#### Required work:
Would you reproduce exactly the lines below from the one holding "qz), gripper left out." through the one holding "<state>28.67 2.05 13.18", inclusive, and no others?

[Data extracted from a collection]

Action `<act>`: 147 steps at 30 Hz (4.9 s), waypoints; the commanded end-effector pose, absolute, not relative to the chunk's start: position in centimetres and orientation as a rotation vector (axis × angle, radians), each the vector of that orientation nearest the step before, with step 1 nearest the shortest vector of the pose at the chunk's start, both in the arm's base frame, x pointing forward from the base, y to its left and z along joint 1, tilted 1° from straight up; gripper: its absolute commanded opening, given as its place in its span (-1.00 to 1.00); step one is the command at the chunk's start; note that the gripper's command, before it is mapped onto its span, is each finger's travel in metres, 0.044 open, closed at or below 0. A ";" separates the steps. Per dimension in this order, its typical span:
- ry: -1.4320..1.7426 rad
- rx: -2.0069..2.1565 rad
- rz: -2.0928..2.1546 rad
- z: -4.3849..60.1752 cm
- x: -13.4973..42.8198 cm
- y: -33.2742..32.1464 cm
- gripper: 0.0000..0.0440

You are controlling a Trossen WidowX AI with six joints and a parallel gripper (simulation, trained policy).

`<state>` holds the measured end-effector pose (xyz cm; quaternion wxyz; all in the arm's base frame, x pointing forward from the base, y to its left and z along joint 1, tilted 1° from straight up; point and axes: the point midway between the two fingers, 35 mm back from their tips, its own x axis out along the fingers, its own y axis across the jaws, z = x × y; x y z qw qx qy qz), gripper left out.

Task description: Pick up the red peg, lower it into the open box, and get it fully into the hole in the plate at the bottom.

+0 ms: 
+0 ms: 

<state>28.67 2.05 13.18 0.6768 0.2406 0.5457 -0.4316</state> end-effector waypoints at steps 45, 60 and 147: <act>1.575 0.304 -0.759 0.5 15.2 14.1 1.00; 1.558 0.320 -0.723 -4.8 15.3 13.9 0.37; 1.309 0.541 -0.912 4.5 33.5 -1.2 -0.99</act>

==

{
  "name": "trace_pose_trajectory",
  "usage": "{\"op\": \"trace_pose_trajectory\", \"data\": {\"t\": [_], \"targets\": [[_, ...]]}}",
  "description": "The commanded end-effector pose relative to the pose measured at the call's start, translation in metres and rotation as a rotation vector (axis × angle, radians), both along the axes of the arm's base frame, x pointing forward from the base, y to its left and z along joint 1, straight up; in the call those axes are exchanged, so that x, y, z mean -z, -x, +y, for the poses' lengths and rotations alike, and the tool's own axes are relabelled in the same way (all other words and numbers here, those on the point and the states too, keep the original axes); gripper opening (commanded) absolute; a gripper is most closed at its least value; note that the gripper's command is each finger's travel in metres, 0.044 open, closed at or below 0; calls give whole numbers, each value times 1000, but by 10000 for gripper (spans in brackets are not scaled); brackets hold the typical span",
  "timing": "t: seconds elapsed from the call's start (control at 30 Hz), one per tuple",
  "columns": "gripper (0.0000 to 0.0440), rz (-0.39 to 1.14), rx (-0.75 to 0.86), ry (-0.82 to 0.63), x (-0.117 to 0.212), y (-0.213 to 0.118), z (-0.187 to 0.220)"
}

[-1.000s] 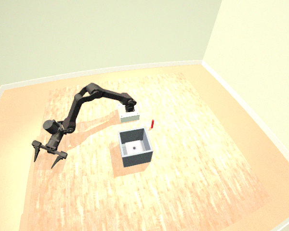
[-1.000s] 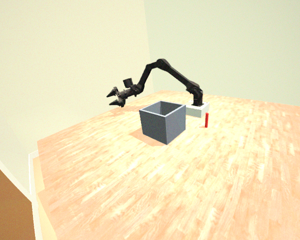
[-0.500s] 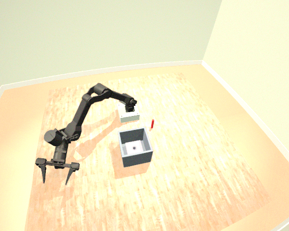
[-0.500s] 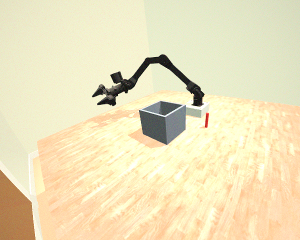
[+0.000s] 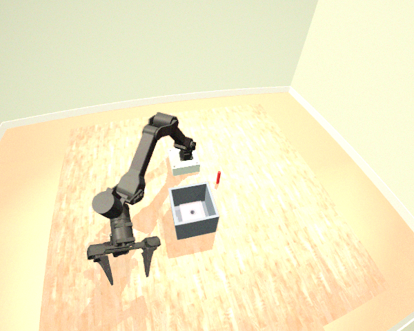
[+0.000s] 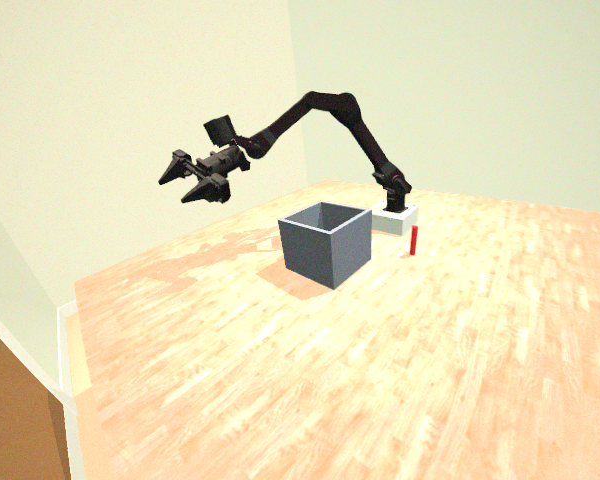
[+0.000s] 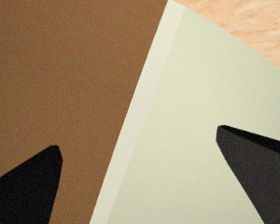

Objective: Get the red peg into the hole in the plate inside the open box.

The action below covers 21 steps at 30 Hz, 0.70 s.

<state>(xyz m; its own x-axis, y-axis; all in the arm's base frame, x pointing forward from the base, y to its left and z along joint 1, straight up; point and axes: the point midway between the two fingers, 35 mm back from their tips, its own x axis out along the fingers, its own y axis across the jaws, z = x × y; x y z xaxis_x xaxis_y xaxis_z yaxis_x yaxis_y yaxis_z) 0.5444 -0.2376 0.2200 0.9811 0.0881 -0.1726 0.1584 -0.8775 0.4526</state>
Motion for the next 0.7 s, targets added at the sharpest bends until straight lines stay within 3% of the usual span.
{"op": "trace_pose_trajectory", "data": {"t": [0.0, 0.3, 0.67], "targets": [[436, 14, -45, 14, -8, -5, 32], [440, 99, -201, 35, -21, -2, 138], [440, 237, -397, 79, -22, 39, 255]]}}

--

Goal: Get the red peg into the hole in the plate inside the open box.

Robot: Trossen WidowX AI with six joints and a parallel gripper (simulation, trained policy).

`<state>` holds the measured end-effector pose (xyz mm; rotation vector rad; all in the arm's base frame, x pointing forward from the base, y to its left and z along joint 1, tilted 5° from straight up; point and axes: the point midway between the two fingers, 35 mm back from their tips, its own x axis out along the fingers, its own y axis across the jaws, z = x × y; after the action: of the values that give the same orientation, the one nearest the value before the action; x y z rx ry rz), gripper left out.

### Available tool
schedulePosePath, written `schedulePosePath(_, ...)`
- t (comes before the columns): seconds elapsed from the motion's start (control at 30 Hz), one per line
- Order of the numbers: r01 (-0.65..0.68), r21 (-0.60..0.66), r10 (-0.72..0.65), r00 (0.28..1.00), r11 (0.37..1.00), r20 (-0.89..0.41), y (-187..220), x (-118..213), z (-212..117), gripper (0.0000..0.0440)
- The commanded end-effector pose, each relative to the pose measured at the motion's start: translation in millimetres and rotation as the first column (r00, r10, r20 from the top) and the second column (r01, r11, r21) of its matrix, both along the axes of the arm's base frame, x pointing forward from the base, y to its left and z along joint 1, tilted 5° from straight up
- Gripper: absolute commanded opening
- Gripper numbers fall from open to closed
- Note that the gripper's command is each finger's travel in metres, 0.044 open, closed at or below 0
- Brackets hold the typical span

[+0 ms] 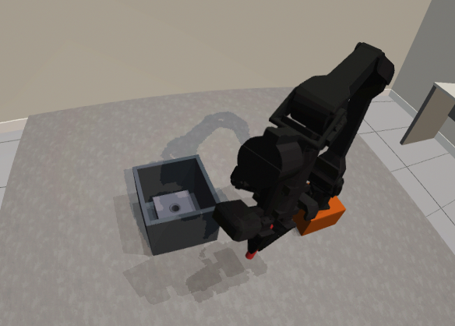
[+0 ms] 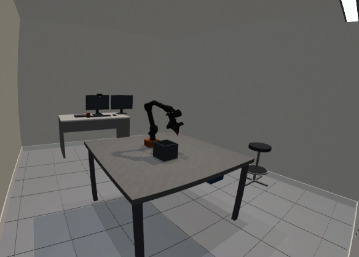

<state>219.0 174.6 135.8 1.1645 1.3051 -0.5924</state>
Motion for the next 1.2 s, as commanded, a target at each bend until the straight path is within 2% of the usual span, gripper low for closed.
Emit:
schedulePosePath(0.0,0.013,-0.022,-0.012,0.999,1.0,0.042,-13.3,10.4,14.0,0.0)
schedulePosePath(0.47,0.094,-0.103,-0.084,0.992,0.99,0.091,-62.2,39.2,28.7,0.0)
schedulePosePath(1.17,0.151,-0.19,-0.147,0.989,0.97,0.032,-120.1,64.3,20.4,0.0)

#### Result of this task:
`<state>` holds the measured end-effector pose (xyz cm; quaternion wxyz; all in the arm's base frame, x pointing forward from the base, y to its left and z along joint 1, tilted 1° from straight up; point and axes: the point midway between the two fingers, 35 mm back from their tips, its own x axis out along the fingers, its own y axis across the jaws, z = x × y; x y z qw qx qy qz), gripper left out.

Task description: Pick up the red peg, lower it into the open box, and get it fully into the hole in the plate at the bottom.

+0 ms: 
+0 ms: 

<state>28.67 2.05 13.18 0.6768 0.2406 0.5457 -0.4316</state> end-effector waypoints at steps 45, 60 and 147: <act>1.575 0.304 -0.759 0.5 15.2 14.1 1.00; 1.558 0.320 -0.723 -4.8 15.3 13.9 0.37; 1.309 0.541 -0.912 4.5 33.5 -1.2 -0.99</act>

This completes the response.